**Instructions for the task:**
Locate every line in the records below that holds the word "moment" and return each one.

**Material for this task:**
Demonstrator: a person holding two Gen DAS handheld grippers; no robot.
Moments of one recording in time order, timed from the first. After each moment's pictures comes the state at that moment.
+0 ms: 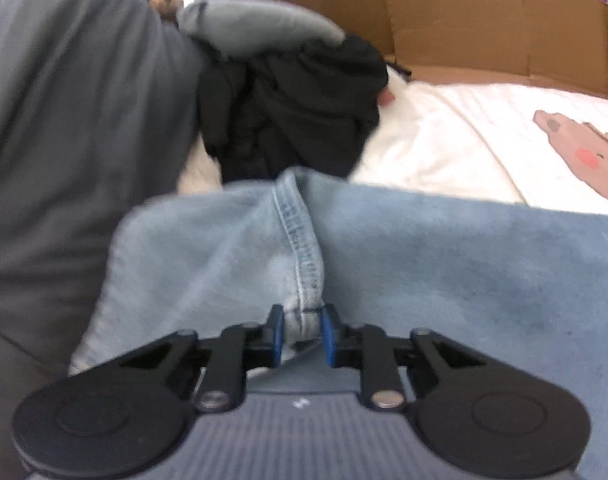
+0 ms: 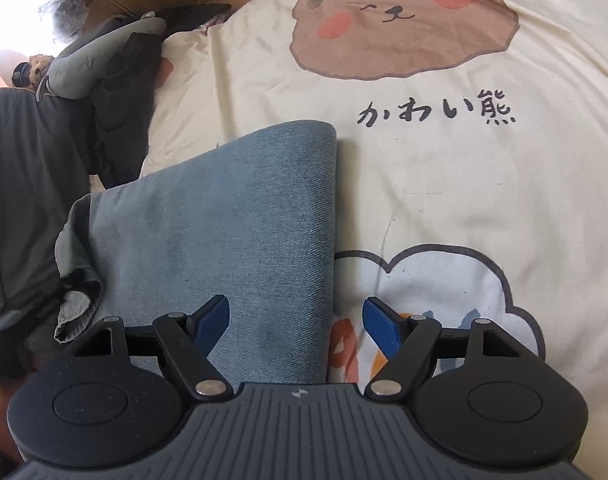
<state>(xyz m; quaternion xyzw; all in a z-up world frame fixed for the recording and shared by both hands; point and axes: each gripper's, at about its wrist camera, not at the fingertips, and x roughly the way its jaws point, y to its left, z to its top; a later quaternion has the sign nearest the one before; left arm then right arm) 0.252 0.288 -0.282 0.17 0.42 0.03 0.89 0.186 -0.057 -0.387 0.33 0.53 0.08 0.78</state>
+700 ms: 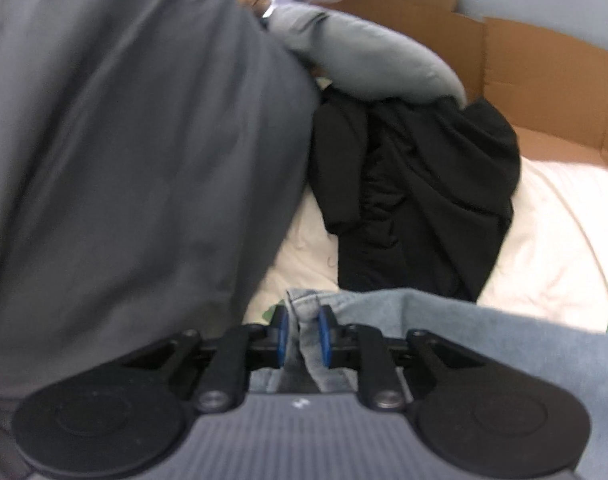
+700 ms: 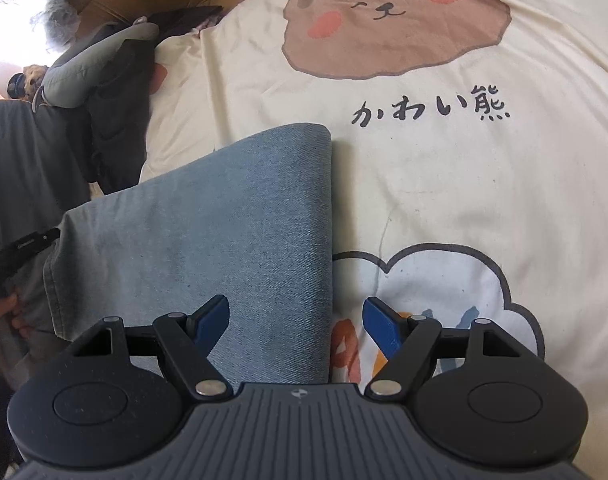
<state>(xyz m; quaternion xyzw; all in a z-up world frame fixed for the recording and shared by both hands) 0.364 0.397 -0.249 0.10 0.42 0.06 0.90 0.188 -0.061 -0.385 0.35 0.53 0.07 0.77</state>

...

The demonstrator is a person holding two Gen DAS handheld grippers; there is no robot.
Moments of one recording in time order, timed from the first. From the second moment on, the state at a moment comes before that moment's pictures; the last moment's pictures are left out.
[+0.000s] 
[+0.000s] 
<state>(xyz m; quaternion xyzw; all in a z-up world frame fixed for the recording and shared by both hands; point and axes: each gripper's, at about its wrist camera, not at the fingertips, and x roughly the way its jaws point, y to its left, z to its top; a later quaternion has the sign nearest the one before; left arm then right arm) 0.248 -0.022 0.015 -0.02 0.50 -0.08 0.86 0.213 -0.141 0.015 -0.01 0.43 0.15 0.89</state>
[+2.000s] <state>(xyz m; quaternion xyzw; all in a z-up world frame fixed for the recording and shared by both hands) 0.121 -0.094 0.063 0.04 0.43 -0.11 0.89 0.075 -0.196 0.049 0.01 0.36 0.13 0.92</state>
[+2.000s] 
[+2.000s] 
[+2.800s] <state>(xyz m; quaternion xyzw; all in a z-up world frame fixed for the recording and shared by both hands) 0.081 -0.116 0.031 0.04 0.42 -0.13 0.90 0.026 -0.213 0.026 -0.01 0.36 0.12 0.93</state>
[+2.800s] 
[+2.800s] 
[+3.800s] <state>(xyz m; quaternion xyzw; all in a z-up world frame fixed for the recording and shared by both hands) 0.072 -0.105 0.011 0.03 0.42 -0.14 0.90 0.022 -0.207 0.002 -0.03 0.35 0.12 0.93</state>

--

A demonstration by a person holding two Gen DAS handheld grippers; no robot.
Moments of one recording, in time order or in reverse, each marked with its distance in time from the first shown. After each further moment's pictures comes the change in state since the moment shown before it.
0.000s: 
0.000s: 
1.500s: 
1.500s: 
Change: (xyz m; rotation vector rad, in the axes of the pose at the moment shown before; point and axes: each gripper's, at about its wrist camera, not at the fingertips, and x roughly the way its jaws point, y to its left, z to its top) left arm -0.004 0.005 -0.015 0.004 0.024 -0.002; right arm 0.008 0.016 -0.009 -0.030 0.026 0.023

**Task solution:**
Moments of one recording in time order, timed from the first. After each moment's pictures comes the state at that moment.
Moments of one recording in time order, timed from the first. From the second moment on, the state at a moment comes before that moment's pictures; the last moment's pictures are left out.
Moments of one recording, in time order or in reverse, each marked with its distance in time from the first shown. After each further moment's pictures comes the change in state since the moment shown before it.
Change: (xyz m; rotation vector rad, in the axes of the pose at the moment shown before; point and axes: each gripper's, at about its wrist camera, not at the fingertips, and x roughly the way its jaws point, y to its left, z to its top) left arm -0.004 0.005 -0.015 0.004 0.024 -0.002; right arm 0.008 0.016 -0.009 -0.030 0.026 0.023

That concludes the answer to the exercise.